**WORK ITEM**
Print, exactly as they stand, the lines from the start of the listing to the line containing "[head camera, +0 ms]", inclusive.

**RECORDS FOR PROCESSING**
┄┄┄┄┄┄

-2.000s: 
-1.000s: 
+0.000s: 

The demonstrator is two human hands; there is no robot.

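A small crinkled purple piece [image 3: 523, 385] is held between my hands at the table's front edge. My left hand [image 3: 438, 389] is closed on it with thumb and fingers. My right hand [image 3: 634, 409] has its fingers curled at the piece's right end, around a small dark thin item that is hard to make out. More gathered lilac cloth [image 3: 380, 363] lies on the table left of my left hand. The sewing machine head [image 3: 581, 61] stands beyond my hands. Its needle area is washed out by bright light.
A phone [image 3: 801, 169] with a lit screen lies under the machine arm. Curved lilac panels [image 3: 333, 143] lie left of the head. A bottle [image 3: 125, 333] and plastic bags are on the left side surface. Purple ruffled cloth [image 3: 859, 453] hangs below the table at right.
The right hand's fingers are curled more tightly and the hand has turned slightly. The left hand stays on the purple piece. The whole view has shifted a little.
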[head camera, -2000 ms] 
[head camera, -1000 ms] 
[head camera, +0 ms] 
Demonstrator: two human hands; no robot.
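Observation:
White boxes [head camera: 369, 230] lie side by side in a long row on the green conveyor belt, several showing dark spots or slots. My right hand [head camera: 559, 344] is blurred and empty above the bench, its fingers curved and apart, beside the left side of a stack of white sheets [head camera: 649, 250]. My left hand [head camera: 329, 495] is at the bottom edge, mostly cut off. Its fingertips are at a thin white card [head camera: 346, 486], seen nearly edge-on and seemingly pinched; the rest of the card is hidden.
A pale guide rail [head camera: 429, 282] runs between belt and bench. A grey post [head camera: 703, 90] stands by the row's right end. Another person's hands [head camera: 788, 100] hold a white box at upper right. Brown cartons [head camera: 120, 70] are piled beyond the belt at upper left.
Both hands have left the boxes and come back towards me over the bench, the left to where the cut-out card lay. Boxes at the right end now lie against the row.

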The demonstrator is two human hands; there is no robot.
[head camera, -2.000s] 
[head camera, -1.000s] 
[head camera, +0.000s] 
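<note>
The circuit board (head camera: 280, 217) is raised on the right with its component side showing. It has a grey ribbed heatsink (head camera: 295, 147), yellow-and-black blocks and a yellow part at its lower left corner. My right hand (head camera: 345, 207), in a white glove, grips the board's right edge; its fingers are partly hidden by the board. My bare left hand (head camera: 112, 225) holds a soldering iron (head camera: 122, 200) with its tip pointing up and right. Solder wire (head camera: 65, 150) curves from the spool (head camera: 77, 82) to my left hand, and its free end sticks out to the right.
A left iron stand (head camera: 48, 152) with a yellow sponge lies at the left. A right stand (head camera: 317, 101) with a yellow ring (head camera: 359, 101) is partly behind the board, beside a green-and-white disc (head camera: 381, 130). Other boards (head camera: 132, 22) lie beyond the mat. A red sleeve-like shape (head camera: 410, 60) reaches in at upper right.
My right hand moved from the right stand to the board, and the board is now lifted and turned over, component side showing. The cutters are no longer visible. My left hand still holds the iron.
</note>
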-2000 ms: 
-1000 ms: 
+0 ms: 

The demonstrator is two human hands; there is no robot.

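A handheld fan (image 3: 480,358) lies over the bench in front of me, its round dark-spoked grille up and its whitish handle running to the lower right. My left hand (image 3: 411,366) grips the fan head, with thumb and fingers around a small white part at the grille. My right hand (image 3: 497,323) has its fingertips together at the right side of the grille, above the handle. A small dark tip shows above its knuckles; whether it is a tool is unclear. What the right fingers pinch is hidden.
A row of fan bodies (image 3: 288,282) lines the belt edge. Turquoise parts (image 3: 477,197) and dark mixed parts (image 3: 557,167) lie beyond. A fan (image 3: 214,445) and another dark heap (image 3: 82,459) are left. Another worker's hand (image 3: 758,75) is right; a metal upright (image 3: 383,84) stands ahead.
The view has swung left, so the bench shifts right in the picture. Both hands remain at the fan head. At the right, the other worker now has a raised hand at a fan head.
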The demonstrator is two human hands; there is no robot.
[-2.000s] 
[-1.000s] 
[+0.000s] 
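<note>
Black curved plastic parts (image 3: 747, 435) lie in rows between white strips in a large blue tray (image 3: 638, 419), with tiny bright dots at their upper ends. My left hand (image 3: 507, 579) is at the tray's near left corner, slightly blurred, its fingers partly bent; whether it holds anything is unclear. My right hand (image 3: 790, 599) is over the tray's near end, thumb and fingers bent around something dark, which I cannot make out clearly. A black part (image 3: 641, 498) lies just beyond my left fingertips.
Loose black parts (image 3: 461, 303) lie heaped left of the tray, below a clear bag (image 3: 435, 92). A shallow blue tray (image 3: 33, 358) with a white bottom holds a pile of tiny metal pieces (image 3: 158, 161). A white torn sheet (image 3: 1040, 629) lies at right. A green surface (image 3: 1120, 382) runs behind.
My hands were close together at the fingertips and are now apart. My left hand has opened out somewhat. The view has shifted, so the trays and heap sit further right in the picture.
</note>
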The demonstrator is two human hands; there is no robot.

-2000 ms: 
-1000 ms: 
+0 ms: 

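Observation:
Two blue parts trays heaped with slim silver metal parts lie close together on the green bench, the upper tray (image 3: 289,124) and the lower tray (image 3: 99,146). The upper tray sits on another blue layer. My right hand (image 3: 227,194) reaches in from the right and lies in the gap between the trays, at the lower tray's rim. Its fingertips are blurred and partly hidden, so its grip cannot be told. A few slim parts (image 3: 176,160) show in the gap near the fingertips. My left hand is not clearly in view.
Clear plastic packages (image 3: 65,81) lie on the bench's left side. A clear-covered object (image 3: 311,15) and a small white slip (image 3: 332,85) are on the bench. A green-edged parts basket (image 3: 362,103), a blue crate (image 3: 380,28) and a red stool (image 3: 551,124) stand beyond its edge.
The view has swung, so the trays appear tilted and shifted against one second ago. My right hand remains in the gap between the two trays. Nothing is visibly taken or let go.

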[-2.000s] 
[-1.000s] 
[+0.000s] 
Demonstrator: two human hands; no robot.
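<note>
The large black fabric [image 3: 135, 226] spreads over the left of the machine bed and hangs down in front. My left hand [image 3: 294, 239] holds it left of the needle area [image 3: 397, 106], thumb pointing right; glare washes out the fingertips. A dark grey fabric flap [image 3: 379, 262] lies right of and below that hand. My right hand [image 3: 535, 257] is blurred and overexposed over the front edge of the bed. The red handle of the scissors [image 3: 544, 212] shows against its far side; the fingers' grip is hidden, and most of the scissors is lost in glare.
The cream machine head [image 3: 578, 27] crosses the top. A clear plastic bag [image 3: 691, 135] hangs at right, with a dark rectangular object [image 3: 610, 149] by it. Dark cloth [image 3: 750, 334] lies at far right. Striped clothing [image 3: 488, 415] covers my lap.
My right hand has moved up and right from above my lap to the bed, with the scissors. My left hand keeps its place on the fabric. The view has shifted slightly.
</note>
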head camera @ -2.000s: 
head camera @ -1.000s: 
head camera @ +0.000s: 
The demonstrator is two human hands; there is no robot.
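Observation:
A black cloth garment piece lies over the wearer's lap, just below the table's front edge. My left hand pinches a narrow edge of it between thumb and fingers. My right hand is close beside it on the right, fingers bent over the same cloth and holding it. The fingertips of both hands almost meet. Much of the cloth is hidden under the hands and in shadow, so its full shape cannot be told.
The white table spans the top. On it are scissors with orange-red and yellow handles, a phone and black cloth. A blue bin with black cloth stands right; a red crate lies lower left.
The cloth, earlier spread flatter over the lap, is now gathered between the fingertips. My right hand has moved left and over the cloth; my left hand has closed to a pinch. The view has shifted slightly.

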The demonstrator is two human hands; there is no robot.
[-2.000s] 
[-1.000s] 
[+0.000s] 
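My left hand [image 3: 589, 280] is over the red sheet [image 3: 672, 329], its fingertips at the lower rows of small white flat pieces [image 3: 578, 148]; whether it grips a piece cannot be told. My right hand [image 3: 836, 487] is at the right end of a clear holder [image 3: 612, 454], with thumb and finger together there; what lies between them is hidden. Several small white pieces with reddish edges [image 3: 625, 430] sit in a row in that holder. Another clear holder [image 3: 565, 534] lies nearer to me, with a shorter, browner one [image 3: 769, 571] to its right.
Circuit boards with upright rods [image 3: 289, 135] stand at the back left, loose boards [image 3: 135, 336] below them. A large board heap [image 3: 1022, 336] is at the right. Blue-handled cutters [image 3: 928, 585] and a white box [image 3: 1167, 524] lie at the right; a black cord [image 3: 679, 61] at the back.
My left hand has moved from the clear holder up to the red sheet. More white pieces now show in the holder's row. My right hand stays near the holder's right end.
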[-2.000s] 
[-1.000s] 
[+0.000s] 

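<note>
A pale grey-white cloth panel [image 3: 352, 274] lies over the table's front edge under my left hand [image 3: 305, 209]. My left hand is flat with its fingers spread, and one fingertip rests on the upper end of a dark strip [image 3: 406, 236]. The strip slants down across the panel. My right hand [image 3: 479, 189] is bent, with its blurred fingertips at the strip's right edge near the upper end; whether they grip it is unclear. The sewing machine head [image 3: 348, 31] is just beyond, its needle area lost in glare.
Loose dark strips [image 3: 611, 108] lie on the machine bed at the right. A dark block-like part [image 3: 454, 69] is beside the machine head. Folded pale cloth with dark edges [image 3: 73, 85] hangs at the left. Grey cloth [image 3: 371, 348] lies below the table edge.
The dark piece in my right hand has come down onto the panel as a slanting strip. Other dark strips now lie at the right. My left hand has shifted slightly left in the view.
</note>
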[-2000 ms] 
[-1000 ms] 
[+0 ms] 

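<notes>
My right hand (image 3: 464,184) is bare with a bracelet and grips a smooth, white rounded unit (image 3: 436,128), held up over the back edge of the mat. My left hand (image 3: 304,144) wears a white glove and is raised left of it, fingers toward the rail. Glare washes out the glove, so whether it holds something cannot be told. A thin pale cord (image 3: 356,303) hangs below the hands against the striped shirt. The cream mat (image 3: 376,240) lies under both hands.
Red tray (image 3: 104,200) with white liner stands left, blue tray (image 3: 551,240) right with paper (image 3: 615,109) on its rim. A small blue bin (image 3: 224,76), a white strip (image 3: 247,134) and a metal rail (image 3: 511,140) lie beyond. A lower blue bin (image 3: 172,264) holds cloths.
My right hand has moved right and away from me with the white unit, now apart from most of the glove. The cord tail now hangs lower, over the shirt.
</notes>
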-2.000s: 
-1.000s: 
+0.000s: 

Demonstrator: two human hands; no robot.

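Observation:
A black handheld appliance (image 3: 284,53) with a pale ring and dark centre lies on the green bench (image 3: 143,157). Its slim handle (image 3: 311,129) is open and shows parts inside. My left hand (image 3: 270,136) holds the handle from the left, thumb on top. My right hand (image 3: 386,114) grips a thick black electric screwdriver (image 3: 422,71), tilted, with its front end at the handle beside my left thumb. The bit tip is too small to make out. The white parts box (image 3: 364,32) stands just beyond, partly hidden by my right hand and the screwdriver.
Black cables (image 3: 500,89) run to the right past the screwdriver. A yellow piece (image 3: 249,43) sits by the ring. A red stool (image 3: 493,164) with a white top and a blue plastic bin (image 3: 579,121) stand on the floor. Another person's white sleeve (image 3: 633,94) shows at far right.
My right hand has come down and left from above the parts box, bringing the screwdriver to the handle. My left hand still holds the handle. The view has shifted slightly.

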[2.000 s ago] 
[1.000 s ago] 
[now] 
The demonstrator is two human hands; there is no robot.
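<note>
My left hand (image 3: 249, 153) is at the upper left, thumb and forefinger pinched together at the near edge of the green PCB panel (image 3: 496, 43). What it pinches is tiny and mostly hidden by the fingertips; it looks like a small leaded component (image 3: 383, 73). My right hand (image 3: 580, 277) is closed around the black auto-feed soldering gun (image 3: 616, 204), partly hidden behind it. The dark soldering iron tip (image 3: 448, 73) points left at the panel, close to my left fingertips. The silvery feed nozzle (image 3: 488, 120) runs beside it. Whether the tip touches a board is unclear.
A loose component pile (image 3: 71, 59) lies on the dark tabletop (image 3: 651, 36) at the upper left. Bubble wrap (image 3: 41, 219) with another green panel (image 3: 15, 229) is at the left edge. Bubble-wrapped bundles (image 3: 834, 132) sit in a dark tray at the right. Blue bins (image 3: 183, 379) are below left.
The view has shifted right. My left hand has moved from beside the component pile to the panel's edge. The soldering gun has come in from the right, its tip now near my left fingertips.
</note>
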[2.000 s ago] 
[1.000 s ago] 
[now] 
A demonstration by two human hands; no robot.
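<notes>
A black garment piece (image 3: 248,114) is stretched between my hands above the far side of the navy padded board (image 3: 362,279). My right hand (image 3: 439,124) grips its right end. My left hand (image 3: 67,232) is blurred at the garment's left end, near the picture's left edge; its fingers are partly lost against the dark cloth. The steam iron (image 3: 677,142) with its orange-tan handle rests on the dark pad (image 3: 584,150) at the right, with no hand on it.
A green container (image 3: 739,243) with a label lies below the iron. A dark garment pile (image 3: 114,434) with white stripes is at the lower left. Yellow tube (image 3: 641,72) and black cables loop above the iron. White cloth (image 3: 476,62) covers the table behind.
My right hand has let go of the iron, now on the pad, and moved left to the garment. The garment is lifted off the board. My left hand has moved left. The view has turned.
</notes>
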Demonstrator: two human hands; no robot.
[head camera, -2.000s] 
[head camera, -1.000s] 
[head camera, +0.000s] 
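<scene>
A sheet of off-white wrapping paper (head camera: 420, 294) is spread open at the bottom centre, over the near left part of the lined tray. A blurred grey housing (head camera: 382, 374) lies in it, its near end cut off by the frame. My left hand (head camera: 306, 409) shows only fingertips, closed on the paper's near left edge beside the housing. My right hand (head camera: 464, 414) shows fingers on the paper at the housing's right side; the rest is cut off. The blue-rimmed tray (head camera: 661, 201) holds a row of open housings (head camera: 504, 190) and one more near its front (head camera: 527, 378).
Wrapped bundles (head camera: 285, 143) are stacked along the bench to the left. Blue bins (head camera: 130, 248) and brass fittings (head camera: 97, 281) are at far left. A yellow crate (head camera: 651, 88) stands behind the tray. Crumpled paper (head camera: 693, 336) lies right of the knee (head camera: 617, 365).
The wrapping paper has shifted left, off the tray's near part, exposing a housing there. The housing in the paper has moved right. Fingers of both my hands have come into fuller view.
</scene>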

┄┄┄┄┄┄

**EXERCISE SOLUTION**
-2.000s: 
-1.000s: 
+0.000s: 

The demonstrator is two human hands; there is no robot.

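A small crinkled purple piece [image 3: 523, 385] is held between my hands at the table's front edge. My left hand [image 3: 438, 389] is closed on it with thumb and fingers. My right hand [image 3: 634, 409] has its fingers curled at the piece's right end, around a small dark thin item that is hard to make out. More gathered lilac cloth [image 3: 380, 363] lies on the table left of my left hand. The sewing machine head [image 3: 581, 61] stands beyond my hands. Its needle area is washed out by bright light.
A phone [image 3: 801, 169] with a lit screen lies under the machine arm. Curved lilac panels [image 3: 333, 143] lie left of the head. A bottle [image 3: 125, 333] and plastic bags are on the left side surface. Purple ruffled cloth [image 3: 859, 453] hangs below the table at right.
The right hand's fingers are curled more tightly and the hand has turned slightly. The left hand stays on the purple piece. The whole view has shifted a little.
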[head camera, -2000 ms] 
[head camera, -1000 ms] 
[head camera, +0 ms] 

The exercise has been fully completed.